TO DO
In every line of the records, look for "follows", then report how many lines have it and nothing else.

Stored records
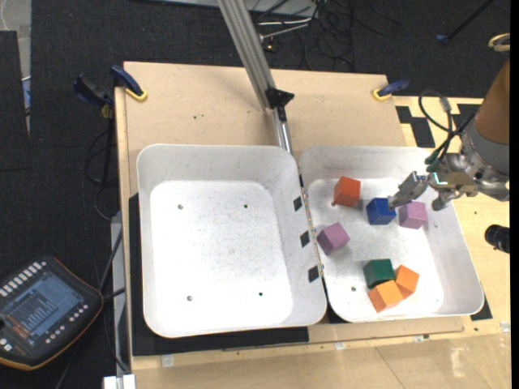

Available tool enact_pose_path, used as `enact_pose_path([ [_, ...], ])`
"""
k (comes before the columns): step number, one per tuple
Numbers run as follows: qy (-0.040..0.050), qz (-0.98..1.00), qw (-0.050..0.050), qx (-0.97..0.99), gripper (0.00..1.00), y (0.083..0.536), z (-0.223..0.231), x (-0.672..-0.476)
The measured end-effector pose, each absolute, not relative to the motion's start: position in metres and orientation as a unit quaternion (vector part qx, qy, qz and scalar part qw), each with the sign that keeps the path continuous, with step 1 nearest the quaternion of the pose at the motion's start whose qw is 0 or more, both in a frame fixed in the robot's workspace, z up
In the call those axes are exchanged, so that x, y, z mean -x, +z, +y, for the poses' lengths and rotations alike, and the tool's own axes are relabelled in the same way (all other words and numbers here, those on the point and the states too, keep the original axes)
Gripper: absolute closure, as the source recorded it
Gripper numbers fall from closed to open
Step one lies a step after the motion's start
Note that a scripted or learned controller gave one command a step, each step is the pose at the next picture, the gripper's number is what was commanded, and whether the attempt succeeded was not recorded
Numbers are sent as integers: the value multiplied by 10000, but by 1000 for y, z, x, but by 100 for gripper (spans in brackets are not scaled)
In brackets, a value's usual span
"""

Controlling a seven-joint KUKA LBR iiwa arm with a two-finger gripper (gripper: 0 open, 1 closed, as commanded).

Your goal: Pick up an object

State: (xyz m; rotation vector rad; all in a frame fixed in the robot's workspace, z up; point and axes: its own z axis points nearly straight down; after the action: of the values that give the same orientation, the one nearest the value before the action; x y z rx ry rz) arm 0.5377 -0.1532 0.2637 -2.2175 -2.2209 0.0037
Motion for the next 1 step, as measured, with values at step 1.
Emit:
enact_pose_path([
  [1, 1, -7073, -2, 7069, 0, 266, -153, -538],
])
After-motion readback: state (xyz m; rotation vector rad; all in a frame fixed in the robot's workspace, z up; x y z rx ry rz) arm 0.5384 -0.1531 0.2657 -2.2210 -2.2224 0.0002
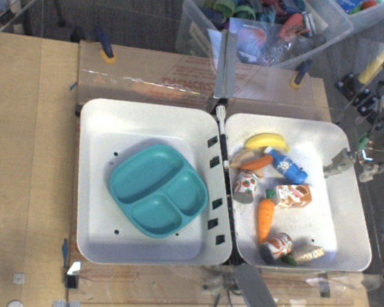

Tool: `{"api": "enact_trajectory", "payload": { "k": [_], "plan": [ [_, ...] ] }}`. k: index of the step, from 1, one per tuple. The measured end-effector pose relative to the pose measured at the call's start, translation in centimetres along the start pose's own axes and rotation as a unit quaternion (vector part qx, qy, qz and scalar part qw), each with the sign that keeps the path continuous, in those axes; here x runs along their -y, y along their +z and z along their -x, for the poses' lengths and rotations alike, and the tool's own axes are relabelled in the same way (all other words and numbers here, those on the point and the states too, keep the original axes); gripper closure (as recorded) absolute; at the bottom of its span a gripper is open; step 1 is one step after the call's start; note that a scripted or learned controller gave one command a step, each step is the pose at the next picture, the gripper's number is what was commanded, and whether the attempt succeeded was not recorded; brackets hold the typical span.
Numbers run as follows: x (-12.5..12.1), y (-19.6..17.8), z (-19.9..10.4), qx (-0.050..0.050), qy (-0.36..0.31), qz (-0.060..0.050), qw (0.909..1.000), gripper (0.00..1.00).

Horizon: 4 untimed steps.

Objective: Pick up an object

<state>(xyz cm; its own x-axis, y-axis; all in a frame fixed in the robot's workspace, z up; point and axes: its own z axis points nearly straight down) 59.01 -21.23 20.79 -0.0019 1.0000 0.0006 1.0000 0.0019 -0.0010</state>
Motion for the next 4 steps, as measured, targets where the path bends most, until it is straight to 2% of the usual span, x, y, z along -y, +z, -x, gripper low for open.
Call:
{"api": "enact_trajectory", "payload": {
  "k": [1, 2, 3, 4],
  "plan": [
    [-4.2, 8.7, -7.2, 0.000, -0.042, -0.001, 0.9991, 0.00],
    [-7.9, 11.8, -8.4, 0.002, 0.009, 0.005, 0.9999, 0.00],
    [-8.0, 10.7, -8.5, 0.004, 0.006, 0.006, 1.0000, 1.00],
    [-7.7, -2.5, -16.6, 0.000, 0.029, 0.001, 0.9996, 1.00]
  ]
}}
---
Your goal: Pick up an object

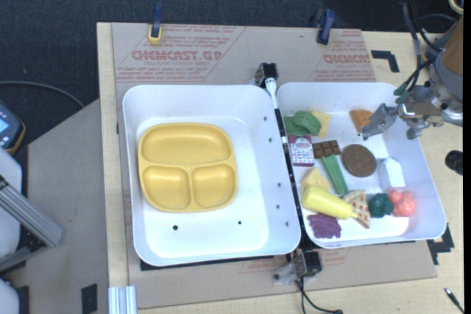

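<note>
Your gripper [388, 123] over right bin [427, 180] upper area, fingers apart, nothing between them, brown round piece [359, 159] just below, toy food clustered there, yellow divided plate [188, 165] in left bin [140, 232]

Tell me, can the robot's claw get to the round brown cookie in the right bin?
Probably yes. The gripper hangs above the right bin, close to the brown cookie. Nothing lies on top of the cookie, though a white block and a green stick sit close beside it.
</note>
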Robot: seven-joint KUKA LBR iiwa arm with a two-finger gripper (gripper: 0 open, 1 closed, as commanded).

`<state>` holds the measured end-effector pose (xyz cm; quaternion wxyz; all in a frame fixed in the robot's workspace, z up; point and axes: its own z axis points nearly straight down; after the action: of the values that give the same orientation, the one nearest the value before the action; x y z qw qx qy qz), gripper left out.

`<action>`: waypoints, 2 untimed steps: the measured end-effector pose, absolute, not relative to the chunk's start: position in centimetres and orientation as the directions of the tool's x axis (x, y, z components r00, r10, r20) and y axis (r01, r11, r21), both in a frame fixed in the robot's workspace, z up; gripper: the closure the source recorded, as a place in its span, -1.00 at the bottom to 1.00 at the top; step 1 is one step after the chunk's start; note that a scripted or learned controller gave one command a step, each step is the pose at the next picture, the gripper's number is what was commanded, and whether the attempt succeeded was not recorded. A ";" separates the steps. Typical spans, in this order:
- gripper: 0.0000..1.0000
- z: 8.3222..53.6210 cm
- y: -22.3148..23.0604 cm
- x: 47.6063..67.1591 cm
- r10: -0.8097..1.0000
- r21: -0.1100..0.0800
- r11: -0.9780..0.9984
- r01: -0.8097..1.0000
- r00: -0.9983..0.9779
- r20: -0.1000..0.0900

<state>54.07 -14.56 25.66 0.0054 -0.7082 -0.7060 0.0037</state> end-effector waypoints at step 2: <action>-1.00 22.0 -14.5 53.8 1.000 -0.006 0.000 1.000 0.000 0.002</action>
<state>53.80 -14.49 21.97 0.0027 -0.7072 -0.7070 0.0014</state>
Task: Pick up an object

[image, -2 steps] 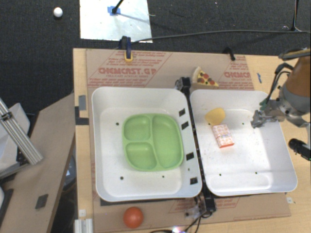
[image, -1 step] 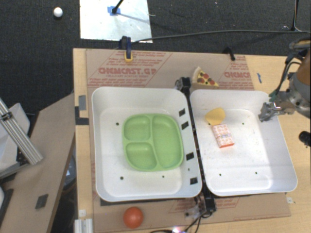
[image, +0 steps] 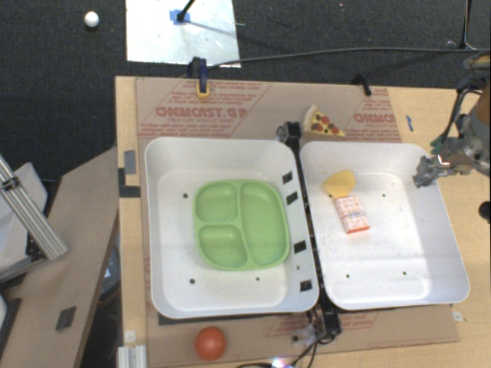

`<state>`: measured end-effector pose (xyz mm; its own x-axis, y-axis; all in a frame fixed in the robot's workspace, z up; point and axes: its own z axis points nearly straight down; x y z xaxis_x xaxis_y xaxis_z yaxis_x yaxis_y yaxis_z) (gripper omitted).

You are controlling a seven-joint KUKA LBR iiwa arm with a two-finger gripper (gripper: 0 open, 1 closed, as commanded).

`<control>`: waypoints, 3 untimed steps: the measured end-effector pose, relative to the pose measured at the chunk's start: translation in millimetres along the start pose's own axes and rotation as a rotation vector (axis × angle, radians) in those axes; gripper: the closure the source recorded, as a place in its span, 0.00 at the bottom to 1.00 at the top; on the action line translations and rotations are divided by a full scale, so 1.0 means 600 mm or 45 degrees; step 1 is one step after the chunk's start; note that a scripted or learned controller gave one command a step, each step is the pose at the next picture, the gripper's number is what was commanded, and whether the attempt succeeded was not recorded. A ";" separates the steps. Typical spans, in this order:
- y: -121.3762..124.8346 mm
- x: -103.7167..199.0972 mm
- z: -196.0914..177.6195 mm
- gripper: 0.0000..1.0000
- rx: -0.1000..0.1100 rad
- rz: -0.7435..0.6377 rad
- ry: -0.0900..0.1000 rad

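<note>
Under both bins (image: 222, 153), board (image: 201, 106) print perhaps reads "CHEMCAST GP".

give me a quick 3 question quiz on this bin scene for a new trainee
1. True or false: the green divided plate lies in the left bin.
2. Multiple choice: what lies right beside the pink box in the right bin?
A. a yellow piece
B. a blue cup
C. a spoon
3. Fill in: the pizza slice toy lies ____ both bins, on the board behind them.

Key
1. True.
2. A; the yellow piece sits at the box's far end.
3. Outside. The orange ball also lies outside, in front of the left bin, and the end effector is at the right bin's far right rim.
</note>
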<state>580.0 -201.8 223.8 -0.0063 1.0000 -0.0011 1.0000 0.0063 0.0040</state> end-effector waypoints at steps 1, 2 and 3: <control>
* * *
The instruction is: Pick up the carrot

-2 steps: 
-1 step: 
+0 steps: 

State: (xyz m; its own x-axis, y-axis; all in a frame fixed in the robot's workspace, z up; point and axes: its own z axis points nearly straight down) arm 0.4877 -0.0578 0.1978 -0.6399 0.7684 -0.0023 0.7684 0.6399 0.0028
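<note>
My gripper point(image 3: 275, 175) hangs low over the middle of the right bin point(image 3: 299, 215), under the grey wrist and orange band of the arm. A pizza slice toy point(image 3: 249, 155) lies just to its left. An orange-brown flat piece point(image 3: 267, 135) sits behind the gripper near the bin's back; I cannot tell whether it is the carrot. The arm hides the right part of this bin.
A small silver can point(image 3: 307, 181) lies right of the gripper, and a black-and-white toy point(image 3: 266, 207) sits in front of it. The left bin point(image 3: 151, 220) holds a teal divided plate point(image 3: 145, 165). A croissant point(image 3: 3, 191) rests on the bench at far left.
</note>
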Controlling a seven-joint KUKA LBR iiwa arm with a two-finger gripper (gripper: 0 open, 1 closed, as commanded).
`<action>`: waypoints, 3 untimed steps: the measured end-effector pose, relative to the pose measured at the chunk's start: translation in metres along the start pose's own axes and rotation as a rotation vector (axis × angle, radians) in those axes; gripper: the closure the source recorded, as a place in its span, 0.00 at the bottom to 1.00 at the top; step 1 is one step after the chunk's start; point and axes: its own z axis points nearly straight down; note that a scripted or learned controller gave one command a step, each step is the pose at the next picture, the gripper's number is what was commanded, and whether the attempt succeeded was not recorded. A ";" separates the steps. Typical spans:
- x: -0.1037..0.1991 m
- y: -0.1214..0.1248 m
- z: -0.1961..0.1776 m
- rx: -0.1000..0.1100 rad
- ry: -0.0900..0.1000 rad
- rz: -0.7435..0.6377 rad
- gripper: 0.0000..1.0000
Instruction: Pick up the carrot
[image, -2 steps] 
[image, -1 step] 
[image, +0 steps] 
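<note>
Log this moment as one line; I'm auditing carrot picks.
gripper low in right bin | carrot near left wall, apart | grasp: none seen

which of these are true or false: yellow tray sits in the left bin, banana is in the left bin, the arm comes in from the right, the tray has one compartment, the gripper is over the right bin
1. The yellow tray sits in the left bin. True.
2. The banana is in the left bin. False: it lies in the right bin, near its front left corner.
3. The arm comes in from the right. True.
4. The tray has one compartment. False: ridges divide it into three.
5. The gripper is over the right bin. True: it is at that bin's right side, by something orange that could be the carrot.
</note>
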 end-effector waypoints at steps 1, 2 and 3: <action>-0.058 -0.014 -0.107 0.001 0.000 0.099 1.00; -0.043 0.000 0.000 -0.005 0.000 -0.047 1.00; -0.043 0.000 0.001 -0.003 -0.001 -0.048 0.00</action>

TASK ANSWER
2